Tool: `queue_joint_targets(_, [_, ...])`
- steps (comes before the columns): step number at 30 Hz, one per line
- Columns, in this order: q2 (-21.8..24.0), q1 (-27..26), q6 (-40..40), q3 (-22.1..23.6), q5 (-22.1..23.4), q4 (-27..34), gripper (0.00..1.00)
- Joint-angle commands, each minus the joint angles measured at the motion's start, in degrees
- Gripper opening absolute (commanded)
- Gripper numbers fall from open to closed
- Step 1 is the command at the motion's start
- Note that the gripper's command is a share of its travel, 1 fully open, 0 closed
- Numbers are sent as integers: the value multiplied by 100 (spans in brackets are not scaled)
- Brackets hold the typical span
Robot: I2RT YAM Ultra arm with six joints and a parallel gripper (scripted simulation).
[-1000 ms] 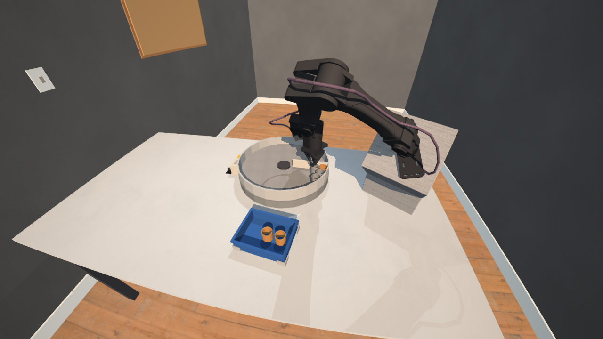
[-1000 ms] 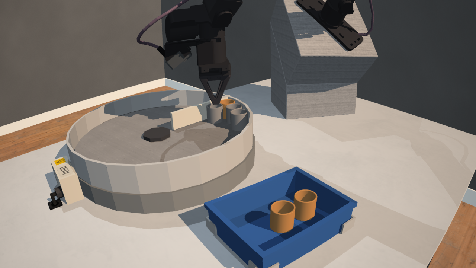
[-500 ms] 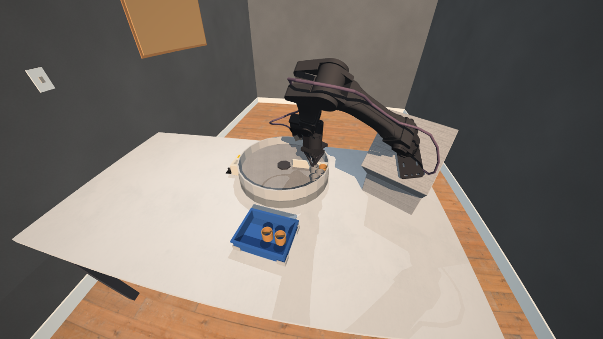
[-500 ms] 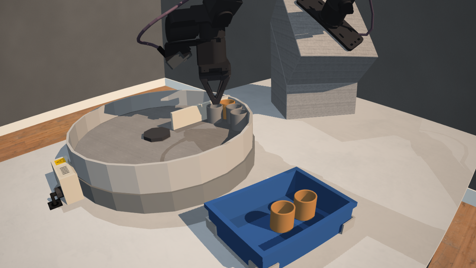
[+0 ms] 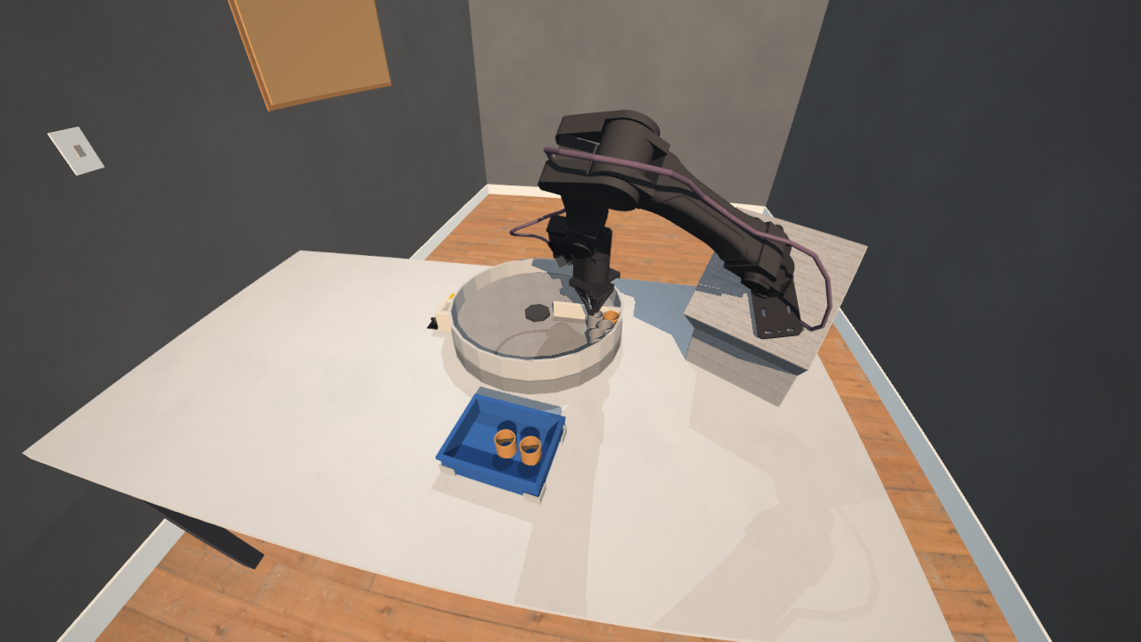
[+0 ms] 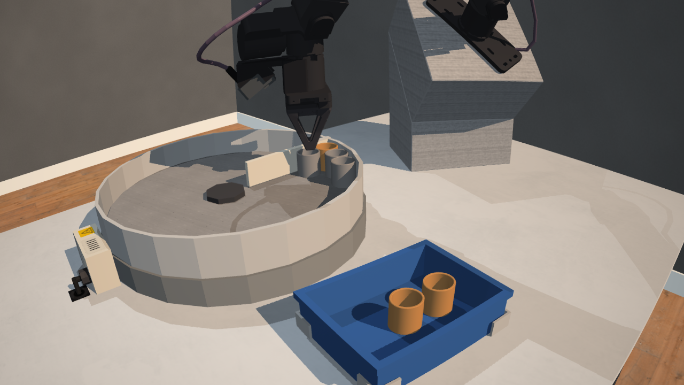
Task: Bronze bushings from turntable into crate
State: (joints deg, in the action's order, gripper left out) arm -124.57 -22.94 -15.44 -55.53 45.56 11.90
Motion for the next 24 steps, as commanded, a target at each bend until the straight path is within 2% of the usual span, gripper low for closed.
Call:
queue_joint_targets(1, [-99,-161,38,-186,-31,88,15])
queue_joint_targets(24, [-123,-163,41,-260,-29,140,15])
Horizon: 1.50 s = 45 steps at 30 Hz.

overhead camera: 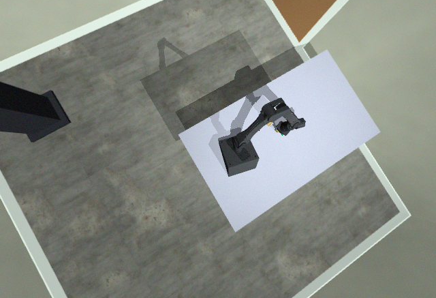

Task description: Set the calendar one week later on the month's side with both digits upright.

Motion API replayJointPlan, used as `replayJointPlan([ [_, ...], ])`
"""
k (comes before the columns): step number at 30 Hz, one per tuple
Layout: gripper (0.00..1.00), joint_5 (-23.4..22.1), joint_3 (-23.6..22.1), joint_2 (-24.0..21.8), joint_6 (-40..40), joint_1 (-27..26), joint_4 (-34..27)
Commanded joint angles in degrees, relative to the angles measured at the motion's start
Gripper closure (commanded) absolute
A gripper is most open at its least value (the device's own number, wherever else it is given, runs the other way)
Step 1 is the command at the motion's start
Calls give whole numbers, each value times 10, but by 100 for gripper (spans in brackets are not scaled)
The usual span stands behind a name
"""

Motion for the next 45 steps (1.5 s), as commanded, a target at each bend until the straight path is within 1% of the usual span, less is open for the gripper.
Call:
replayJointPlan([
  [1,74,-6,9,5,-3,0,-1],
  [15,74,-6,-7,11,5,0,13],
  [45,74,-6,-9,11,5,1,14],
])
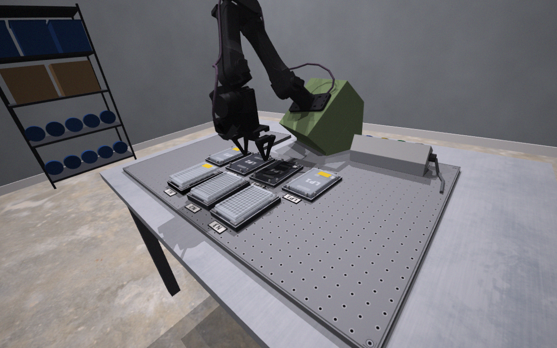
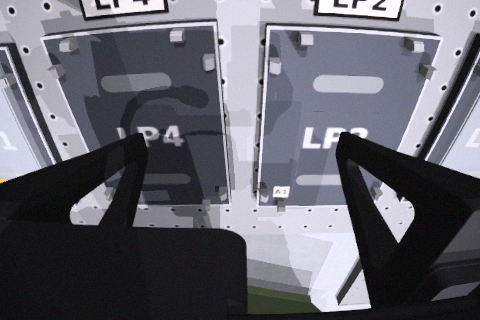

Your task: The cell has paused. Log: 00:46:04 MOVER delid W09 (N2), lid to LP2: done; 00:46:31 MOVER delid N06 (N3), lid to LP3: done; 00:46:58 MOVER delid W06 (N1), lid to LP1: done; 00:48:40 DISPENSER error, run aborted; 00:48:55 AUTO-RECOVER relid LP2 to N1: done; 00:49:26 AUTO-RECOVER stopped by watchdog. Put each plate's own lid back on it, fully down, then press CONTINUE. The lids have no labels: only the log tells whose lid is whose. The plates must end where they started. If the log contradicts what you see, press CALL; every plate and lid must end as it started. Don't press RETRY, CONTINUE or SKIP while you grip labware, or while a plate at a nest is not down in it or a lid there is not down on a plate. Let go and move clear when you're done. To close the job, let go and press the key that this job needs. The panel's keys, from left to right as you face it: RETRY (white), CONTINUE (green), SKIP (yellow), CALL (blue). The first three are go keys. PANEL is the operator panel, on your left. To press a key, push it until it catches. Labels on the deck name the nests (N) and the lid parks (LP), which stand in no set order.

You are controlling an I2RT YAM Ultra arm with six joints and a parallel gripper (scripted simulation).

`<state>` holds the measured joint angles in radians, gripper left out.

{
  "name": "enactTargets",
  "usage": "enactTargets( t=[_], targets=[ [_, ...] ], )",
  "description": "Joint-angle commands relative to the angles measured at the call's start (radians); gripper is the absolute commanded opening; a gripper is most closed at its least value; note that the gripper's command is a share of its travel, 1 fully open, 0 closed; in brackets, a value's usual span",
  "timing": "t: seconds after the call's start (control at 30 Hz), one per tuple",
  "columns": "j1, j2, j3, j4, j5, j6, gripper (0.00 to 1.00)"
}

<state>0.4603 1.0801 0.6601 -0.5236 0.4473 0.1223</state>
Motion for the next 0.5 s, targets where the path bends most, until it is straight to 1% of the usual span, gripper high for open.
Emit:
enactTargets(
  t=[0.0,0.23,0.27,0.4,0.47],
  targets=[
    [0.002,0.013,0.028,0.03,0.016,0.001,1.0],
    [0.002,0.015,0.029,0.028,0.012,0.001,1.0],
    [-0.023,-0.059,-0.056,0.073,-0.003,-0.033,0.99],
    [-0.104,-0.19,-0.174,0.217,-0.036,-0.151,0.95],
    [-0.104,-0.19,-0.174,0.217,-0.036,-0.151,0.95]
  ],
)
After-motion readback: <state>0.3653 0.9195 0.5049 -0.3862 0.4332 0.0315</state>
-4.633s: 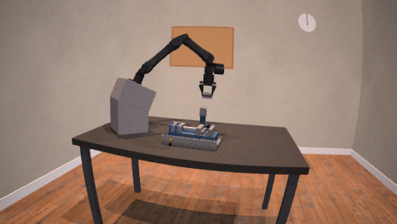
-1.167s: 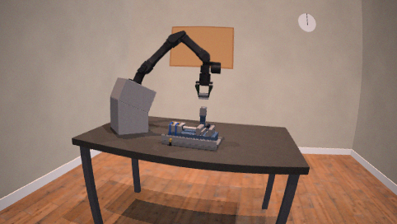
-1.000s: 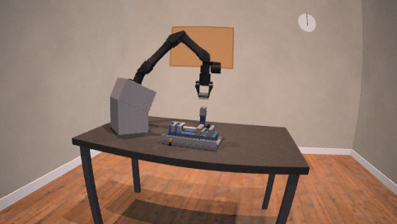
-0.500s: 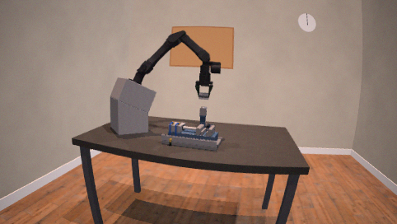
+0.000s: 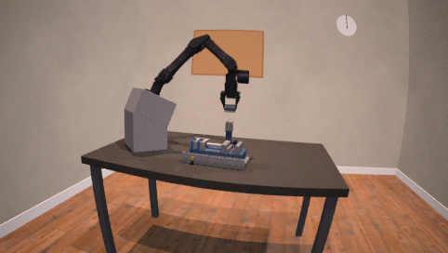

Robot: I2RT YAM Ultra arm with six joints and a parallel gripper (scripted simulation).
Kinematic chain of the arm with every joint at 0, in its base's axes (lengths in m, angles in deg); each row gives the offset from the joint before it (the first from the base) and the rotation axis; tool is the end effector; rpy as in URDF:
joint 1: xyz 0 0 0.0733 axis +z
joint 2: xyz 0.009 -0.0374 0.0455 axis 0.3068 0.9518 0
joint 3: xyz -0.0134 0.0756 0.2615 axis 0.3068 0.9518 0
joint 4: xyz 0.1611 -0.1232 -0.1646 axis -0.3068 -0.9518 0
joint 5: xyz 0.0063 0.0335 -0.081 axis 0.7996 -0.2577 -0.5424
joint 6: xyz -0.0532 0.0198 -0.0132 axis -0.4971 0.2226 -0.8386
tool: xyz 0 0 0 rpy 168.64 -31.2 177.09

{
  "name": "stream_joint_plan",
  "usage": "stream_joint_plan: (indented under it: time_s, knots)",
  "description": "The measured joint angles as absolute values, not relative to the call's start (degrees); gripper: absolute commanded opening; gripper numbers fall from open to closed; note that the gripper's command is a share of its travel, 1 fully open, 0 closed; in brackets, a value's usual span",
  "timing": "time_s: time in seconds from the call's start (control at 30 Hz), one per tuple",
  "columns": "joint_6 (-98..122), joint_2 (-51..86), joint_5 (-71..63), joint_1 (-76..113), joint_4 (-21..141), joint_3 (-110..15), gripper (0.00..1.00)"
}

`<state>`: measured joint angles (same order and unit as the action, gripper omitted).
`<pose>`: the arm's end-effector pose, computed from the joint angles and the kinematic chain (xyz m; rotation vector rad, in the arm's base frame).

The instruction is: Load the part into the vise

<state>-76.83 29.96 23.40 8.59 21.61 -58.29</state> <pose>0.3954 -0.0444 0.2061 -1.7446 1.9231 0.1056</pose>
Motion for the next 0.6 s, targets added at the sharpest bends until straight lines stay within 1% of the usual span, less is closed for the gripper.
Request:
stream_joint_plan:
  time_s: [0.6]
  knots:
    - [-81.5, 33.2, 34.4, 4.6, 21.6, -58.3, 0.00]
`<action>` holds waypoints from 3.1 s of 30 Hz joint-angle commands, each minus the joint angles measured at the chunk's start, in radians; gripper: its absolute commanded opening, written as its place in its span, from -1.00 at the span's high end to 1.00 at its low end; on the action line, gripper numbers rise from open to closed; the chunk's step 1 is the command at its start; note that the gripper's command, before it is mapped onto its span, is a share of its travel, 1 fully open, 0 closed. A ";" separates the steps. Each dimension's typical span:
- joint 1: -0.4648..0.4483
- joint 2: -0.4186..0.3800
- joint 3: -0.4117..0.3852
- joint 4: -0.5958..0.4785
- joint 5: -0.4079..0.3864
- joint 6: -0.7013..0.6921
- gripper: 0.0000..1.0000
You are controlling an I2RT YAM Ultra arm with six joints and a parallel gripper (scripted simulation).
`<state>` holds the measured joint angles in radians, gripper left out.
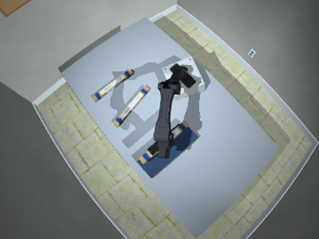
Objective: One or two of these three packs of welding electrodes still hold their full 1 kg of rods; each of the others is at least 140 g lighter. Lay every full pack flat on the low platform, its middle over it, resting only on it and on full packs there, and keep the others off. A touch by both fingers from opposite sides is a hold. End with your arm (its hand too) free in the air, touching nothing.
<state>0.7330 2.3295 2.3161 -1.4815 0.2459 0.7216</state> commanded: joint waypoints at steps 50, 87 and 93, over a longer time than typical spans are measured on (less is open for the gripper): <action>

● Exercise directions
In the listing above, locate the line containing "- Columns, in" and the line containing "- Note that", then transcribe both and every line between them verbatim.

● Exercise answer
- Columns, in this order: q2 (-21.8..24.0), q1 (-27..26), q6 (-40..40), q3 (-22.1..23.6), q5 (-22.1..23.4), q4 (-27..34), gripper (0.00..1.00)
- Joint-angle commands, each minus the joint angles measured at the motion's start, in degrees
- Gripper opening absolute (commanded)
- Gripper numbers fall from open to closed
- Step 1 is the command at the motion's start
- Note that the gripper's command is a share of its travel, 1 fully open, 0 closed

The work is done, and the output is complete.